- _ABOUT THIS TASK_:
May I have, exactly as written, the line containing "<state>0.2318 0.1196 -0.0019" and every line after it through the end of the listing below, and nothing else?

- _DATASET RECORDS_:
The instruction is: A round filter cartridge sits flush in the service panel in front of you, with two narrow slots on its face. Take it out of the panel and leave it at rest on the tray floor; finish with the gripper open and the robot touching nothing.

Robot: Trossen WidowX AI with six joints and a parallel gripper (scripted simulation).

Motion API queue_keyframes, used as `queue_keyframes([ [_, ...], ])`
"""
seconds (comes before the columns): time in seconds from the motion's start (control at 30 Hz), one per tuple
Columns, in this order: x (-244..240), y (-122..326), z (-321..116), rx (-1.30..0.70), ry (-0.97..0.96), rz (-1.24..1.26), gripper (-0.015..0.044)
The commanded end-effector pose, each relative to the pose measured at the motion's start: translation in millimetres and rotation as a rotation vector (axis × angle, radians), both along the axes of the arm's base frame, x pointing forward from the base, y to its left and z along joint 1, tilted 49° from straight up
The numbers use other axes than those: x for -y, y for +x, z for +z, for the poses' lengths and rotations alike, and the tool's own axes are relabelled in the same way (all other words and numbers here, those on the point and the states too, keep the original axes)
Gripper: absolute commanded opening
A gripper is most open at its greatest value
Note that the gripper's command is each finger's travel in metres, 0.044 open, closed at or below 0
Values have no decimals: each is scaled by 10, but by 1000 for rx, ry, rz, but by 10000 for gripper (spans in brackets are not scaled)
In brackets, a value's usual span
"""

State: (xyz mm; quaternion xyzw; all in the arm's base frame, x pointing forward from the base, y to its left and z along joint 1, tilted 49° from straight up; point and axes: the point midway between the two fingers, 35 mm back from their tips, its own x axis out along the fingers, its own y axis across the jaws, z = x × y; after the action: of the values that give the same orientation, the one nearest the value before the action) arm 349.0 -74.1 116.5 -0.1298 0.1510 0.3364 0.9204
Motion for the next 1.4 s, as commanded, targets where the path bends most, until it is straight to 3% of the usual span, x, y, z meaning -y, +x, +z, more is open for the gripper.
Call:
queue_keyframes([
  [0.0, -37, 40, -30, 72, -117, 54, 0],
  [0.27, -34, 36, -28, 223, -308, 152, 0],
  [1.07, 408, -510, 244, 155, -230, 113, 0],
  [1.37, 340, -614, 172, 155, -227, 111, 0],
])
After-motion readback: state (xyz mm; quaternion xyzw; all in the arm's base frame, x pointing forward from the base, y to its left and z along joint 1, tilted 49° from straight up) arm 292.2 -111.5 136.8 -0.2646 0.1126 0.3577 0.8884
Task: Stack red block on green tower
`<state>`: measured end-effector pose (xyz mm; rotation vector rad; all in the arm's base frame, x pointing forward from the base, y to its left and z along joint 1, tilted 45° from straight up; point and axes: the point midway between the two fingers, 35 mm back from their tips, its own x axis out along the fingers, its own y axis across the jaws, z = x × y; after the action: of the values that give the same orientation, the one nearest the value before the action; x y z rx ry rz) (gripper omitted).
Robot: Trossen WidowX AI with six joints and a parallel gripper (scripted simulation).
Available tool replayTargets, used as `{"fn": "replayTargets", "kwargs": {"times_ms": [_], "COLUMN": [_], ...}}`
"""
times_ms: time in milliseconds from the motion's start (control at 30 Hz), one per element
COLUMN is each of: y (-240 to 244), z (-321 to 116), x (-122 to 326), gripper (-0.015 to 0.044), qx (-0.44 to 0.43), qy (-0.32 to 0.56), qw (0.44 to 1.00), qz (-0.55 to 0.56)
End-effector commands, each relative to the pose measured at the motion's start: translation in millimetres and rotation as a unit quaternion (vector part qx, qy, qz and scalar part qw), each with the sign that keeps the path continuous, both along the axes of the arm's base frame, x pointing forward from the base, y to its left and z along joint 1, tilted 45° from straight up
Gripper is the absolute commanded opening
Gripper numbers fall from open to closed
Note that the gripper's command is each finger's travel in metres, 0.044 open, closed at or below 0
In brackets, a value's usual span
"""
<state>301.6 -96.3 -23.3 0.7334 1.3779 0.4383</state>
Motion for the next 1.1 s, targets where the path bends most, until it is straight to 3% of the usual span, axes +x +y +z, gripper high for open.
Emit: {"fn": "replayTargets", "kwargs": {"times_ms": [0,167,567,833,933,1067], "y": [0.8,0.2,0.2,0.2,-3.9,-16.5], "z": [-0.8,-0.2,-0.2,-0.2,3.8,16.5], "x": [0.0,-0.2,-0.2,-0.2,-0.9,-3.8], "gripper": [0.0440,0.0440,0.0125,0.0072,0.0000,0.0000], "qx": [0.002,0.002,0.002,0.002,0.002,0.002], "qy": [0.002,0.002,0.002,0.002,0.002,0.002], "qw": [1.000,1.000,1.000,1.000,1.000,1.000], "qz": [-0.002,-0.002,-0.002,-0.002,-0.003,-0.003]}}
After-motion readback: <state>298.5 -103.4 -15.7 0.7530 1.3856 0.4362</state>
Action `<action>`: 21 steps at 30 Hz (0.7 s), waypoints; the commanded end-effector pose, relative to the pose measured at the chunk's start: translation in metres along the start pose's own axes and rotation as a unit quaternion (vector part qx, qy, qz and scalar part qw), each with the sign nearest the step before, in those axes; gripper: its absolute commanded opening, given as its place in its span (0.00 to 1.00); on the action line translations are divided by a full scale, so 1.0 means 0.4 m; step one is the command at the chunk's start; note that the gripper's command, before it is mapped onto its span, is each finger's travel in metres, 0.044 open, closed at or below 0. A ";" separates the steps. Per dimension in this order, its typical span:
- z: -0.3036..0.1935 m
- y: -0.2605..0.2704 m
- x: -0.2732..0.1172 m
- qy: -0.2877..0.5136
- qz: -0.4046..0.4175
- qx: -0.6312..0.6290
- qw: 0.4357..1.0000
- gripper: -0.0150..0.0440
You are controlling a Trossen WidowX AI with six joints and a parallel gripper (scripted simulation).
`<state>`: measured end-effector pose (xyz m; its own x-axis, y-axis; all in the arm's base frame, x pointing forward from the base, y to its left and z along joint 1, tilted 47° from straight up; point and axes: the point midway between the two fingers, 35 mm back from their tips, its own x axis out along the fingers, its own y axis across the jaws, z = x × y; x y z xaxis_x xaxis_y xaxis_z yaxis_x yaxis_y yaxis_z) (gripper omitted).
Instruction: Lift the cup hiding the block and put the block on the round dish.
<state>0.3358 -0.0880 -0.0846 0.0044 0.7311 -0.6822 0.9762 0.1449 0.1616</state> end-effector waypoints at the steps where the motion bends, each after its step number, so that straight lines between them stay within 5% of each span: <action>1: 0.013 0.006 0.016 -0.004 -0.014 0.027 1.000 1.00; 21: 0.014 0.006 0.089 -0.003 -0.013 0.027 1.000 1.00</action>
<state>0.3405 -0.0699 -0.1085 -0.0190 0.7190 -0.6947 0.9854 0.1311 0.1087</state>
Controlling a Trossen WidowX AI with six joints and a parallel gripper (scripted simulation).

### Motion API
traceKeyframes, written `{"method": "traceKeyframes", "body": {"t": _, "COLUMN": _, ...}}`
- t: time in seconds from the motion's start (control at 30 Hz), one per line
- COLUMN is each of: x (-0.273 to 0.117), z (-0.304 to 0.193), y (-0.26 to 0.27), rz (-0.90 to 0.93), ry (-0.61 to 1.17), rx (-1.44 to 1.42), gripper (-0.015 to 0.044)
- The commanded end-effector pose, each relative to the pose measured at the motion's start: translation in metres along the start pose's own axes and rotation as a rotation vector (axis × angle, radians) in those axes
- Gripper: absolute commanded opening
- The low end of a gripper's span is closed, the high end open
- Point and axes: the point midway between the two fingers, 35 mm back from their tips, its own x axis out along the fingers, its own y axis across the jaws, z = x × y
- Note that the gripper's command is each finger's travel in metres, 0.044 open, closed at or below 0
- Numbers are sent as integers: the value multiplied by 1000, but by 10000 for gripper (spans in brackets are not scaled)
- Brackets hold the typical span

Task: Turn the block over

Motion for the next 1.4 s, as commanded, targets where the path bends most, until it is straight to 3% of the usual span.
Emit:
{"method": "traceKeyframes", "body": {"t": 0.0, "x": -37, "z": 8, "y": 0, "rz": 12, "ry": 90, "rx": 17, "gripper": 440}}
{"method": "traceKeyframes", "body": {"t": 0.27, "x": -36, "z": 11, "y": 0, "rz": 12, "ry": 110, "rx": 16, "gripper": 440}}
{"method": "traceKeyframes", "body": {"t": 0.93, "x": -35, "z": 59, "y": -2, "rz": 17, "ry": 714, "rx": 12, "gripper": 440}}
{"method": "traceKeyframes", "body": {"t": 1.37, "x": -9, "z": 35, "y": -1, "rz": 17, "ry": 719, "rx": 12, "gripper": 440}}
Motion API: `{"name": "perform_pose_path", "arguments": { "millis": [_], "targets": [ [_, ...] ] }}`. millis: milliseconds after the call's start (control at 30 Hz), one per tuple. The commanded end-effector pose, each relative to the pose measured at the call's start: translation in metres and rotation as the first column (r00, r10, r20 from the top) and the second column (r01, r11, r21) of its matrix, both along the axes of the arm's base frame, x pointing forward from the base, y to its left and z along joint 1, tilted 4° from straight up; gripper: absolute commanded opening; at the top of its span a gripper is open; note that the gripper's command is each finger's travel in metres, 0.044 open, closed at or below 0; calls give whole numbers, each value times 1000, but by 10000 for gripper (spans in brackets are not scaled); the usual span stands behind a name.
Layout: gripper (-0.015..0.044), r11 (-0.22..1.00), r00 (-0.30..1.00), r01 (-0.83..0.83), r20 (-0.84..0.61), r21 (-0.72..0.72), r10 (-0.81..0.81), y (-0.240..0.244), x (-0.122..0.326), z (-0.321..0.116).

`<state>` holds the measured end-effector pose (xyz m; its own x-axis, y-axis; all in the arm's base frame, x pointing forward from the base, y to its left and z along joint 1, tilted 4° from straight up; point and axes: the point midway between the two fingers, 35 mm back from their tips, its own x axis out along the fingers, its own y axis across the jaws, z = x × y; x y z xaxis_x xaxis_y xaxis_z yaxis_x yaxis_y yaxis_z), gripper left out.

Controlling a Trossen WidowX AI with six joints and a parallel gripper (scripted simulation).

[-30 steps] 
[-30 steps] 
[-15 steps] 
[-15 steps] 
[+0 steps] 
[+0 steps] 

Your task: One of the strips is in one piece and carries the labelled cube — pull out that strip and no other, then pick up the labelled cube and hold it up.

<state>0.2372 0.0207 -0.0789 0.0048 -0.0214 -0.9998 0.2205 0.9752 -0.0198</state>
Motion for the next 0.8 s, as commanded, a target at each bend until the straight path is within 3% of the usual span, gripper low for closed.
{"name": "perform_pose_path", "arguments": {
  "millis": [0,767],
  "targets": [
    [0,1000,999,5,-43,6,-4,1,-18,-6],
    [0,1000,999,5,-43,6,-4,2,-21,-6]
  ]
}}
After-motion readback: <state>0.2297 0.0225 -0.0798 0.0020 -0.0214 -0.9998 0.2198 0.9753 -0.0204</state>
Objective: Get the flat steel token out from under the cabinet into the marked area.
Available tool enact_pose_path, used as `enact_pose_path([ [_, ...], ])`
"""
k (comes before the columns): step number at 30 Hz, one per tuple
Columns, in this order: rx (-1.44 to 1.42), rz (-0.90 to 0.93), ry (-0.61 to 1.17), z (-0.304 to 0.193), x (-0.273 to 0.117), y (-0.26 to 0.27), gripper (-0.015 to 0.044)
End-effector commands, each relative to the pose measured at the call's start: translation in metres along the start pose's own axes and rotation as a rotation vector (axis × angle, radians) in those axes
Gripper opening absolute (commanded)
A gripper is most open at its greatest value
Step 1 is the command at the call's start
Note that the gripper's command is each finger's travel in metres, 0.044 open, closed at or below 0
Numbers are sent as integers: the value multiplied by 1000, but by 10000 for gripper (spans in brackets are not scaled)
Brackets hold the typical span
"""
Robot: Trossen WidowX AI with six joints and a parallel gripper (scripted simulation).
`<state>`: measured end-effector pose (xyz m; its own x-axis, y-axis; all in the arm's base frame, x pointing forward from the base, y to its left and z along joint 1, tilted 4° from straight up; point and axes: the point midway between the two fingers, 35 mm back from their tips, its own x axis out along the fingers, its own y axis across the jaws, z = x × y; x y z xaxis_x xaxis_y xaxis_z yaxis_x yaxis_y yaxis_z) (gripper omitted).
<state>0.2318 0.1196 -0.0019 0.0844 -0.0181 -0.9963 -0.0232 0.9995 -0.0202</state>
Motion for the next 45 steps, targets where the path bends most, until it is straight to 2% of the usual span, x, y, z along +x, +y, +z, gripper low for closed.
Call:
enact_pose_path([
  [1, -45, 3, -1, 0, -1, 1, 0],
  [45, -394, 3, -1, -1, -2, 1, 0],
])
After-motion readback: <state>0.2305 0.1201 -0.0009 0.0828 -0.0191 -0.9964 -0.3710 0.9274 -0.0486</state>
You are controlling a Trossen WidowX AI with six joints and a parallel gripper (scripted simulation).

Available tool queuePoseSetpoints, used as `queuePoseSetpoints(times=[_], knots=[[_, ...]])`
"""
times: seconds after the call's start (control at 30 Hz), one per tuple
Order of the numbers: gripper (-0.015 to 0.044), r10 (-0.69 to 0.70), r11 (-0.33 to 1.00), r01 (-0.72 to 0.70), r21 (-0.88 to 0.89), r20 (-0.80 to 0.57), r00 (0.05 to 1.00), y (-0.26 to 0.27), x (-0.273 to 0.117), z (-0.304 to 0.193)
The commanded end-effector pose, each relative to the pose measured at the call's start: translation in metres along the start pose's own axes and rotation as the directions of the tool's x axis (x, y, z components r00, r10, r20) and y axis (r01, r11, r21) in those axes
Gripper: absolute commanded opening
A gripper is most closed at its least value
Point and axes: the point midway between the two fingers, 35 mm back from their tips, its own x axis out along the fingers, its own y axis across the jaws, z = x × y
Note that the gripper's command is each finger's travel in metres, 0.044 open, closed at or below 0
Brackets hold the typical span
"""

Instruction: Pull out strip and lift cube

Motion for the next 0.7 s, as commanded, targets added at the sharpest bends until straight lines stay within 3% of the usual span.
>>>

- _SOLUTION FOR THIS EXERCISE_:
<state>0.2318 0.1196 -0.0019 0.0844 -0.0181 -0.9963 -0.0232 0.9995 -0.0202</state>
Motion for the next 45 steps, targets where the path bends most, until it is straight to 2% of the usual span, x, y, z along +x, +y, +z, gripper low for closed.
Call:
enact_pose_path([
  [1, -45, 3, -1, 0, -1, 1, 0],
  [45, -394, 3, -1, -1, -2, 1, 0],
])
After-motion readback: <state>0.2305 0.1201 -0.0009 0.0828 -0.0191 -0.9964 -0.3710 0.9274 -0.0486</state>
You are controlling a Trossen WidowX AI with six joints and a parallel gripper (scripted simulation).

Available tool queuePoseSetpoints, used as `queuePoseSetpoints(times=[_], knots=[[_, ...]])`
"""
times: seconds after the call's start (control at 30 Hz), one per tuple
Order of the numbers: gripper (-0.015 to 0.044), r10 (-0.69 to 0.70), r11 (-0.33 to 1.00), r01 (-0.72 to 0.70), r21 (-0.88 to 0.89), r20 (-0.80 to 0.57), r00 (0.05 to 1.00), y (-0.26 to 0.27), x (-0.273 to 0.117), z (-0.304 to 0.193)
The commanded end-effector pose, each relative to the pose measured at the call's start: translation in metres along the start pose's own axes and rotation as the directions of the tool's x axis (x, y, z components r00, r10, r20) and y axis (r01, r11, r21) in those axes
Gripper: absolute commanded opening
A gripper is most closed at its least value
Point and axes: the point midway between the two fingers, 35 mm back from their tips, its own x axis out along the fingers, its own y axis across the jaws, z = x × y
Note that the gripper's command is each finger's travel in metres, 0.044 open, closed at or below 0
Brackets hold the typical span
"""

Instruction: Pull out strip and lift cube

Motion for the next 0.7 s, as commanded, targets added at the sharpest bends until straight lines stay within 3% of the usual span.
>>>

The output above is complete as it stands.